'Those are wartime injuries': Doctor describes the horrific scene at the Highland Park shooting
CNN/Stylemagazine.com Newswire | 7/5/2022, 9:13 a.m.
Originally Published: 05 JUL 22 09:40 ET
By Jason Hanna, CNN
(CNN) -- Dr. David Baum waited a minute after the shooting stopped at the northern Illinois Fourth of July parade he attended Monday, and then ran toward the victims. And what he saw, he said, was horrifying.
Some of those who would survive their injuries were on the ground, screaming. But some of the six people killed on the streets in the Chicago suburb of Highland Park appeared to have died instantly, he said.
Baum described what he said were the terrifying results of the power of Monday's gunfire in an interview Tuesday morning.
"The people who were (killed) were blown up by that gunfire ... blown up," Baum told John Berman in Highland Park on CNN's "New Day." "The horrific scene of some of the bodies is unspeakable for the average person."
"There was (a) person who had an unspeakable head injury. Unspeakable," he said.
"I've never served, but those are wartime injuries. Those are what are seen in victims of war, not victims at a parade."
Authorities say a man opened fire from a roof as a parade passed, killing at least six people and wounding about two dozen others. Police said Monday night they had arrested a suspect, Robert E. Crimo III. A high-powered rifle was used, authorities have said.
Baum, an obstetrician in the community, attended Monday morning's parade with his wife and adult children to watch their 2-year-old grandchild walk in the event. The family ran when the shooting happened -- except for Baum, who stayed to see if he could help the injured.

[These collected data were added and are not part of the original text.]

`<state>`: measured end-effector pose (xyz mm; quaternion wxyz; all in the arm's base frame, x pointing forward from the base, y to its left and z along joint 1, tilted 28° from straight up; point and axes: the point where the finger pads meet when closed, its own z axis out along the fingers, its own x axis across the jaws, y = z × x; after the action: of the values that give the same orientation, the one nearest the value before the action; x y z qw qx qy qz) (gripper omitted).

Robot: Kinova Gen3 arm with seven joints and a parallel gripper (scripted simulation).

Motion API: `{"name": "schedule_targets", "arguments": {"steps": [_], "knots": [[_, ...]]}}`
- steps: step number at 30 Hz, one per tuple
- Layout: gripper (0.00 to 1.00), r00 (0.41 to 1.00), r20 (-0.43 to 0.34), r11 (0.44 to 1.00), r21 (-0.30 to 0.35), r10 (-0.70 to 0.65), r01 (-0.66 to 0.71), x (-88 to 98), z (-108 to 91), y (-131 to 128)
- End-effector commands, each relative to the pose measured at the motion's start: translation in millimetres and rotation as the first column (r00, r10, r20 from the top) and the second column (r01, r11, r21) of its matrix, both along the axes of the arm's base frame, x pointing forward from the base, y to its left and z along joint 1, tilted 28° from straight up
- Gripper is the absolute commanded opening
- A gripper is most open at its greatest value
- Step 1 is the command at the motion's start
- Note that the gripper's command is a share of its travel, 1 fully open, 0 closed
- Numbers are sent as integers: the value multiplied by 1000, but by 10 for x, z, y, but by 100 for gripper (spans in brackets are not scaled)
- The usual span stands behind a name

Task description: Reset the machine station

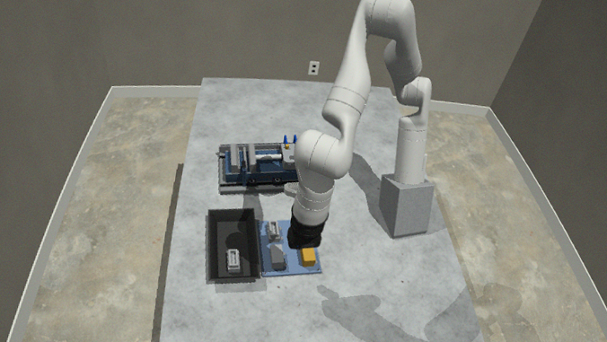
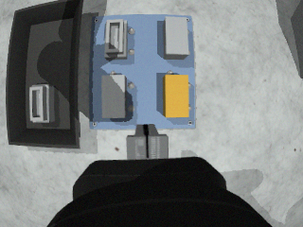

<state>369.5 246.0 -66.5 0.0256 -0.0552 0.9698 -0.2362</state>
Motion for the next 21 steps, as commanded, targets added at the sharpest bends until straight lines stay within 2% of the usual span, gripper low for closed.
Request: {"name": "schedule_targets", "arguments": {"steps": [1,21], "knots": [[0,1000,-3,1000,-5,-2,2,-3,-62,-46],[0,1000,-3,1000,-5,-2,2,15,-240,-134]]}}
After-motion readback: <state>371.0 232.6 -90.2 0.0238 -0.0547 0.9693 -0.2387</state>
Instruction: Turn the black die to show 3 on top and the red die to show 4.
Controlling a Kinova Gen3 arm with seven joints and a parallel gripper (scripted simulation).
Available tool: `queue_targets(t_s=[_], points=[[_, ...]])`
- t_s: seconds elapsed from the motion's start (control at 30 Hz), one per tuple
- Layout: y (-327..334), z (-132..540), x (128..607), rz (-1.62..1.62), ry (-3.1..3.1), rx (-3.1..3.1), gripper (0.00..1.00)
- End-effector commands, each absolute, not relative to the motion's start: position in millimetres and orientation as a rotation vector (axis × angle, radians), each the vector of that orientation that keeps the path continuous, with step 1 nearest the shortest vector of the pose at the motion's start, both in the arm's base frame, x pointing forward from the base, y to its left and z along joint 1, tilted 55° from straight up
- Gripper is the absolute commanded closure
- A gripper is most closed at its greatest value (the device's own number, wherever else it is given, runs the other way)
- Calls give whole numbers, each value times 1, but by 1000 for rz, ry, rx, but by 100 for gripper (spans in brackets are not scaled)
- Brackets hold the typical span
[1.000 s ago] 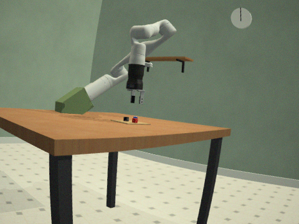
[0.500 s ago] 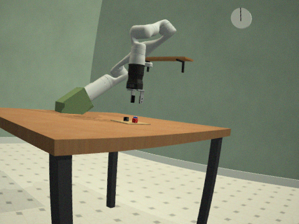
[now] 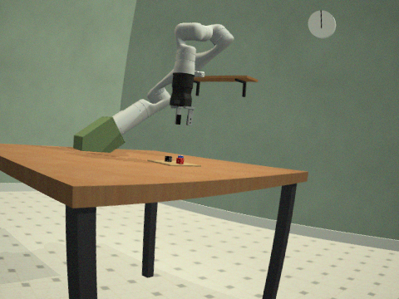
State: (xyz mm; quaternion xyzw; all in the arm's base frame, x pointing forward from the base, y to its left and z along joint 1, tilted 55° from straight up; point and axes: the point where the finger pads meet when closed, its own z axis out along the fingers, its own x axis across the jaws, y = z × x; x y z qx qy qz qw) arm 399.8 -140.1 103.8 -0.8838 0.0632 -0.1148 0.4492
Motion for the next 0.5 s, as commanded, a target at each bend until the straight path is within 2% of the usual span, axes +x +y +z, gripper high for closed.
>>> queue_targets(t_s=[0.0, 0.47], points=[[-157, 112, 399, -303, 163, -2196, 0], [-174, 125, 393, -303, 163, -2196, 0]])
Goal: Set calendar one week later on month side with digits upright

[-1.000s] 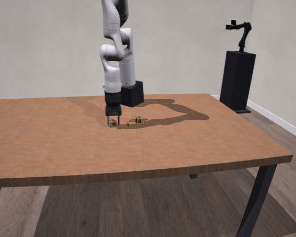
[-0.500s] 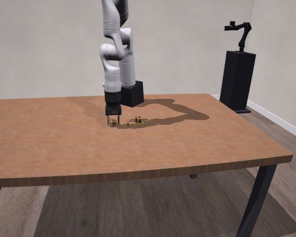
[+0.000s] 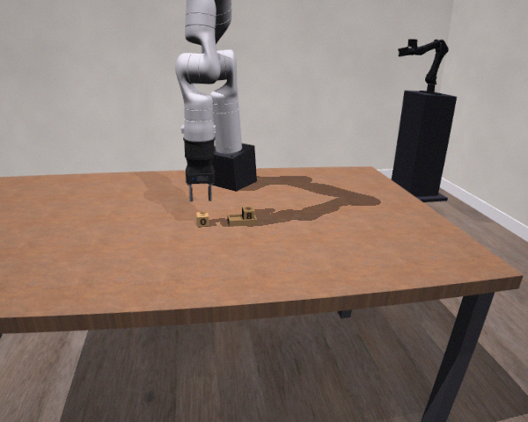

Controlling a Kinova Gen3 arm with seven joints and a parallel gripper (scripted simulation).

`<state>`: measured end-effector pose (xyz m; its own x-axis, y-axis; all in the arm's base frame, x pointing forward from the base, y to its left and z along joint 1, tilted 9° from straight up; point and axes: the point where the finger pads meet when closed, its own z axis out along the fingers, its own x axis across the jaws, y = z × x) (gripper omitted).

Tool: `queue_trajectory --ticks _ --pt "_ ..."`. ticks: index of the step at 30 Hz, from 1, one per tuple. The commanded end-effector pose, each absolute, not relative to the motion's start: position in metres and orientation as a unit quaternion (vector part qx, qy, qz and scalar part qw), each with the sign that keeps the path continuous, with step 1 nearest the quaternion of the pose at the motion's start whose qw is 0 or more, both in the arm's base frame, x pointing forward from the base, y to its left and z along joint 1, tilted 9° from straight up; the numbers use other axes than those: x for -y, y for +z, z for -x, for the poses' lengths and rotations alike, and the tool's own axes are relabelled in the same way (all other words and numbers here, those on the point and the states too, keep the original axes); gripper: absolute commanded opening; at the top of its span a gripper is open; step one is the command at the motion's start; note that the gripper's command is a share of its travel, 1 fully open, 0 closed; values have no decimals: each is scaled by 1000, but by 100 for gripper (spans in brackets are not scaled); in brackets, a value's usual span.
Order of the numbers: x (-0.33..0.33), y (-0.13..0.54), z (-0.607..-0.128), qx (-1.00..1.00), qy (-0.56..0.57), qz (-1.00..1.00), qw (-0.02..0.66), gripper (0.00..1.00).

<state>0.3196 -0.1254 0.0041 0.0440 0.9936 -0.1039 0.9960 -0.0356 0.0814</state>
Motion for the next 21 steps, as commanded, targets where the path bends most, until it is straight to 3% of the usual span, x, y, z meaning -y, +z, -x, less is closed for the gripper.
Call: queue_trajectory --ticks 1,11,12,21 --pt "121 18 -328 -695 0 -715 75 90" --pt "119 35 -326 -695 0 -715 75 90" --pt "119 35 -326 -695 0 -715 75 100" --pt "119 35 -326 -695 0 -715 75 100"
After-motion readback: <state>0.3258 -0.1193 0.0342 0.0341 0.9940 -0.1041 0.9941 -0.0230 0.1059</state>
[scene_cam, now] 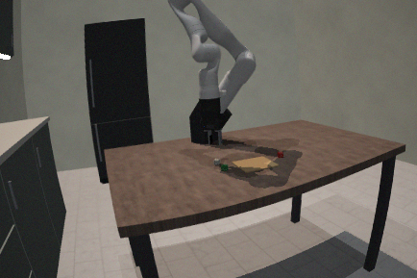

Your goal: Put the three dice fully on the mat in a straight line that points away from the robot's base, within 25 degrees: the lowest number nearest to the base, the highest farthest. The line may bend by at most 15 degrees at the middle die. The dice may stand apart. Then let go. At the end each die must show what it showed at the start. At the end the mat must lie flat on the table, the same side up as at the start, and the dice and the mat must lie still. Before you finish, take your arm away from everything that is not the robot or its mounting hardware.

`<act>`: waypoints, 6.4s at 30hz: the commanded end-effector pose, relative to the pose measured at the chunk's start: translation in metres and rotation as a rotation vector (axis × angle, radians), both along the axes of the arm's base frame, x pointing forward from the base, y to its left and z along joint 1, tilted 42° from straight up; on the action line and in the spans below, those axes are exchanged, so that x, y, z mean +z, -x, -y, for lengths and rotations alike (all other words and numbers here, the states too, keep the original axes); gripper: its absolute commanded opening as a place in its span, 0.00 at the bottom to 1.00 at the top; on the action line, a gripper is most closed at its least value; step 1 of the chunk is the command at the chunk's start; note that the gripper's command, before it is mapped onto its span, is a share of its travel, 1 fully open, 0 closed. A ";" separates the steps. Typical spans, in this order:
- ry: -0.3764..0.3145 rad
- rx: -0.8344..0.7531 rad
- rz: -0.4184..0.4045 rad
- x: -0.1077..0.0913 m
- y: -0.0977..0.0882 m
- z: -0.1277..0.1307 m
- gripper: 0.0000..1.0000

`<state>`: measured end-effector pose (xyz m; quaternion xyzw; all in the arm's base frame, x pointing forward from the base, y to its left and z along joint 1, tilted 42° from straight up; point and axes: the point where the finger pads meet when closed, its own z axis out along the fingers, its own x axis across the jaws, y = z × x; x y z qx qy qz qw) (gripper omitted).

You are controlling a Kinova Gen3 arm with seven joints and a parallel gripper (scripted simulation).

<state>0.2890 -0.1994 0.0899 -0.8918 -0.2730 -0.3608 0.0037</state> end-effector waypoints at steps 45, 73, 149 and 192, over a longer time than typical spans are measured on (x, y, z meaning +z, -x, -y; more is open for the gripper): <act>0.001 0.002 0.001 -0.018 -0.016 -0.007 0.70; 0.003 0.002 0.002 -0.038 -0.035 -0.012 0.70; 0.004 0.003 0.007 -0.038 -0.036 -0.014 0.70; 0.005 0.003 0.007 -0.037 -0.037 -0.014 0.70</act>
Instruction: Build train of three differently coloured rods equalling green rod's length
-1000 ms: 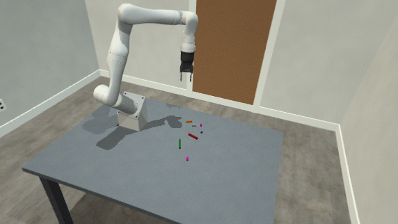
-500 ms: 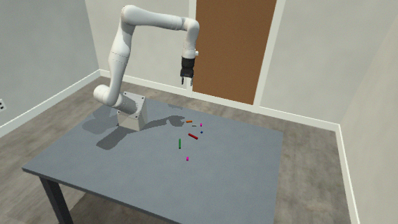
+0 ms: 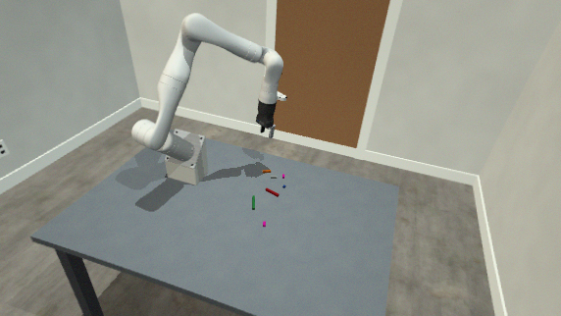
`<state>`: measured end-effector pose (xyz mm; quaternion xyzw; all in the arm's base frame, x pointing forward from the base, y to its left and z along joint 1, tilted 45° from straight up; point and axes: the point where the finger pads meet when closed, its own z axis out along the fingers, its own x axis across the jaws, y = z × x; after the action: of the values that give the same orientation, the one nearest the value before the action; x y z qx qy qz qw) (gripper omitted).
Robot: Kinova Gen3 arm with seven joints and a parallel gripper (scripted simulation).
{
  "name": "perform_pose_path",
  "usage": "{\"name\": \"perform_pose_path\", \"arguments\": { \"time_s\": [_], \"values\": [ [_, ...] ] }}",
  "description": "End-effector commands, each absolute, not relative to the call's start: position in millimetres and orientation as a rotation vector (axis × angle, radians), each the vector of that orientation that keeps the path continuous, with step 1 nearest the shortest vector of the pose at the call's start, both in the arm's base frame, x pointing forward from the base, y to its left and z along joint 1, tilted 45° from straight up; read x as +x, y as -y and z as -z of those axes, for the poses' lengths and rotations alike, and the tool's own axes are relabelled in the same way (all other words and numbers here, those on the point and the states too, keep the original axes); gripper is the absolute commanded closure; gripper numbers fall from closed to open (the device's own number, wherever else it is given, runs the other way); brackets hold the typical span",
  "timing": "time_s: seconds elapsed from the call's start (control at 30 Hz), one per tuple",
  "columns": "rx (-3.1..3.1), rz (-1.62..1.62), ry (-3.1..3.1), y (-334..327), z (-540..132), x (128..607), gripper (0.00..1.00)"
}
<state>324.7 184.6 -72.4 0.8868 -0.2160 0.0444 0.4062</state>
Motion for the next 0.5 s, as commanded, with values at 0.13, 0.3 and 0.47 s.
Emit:
{"name": "perform_pose_path", "arguments": {
  "time_s": [0.13,0.3,0.47],
  "values": [
    [2.137,-0.262,0.927,-139.6,108.8,332.5,0.00],
    [2.038,-0.400,1.222,-110.1,127.5,343.5,0.00],
    [1.971,-0.479,1.375,-93.4,134.6,350.2,0.00]
  ]
}}
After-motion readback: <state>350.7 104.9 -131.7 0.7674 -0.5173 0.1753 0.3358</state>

"I waited maybe a minute ... until I knew the shots had stopped. And then you look down, and you saw just people screaming. You saw people on the ground," Baum recalled Tuesday.
A few other doctors also tried to triage the injured, along with a nurse practitioner, and maybe others who helped keep pressure on wounds until paramedics could arrive, he said.
The injured who were alive, "from what I heard, fortunately left the hospital -- they had graze wounds; they had lower extremity injuries," Baum said.
"But the people that died at the scene ... the paramedics walked around and just covered them up quickly, and said 'black.' I guess they have a code for 'dead, cannot try and resuscitate.'"
His wife, Debra Baum, said the magnitude of the shooting was just settling on her Tuesday morning.
"It's just hitting me more, just how sad I am. And I'm also thinking we all have to change our behavior before this (gun violence) gets under control," she told CNN on Tuesday.
"I'm not going to a parade anymore. I'm not going to a sporting event. I'm afraid for my grandson to go to school. So we all have to change our behavior and not do the things we love to do because of this situation."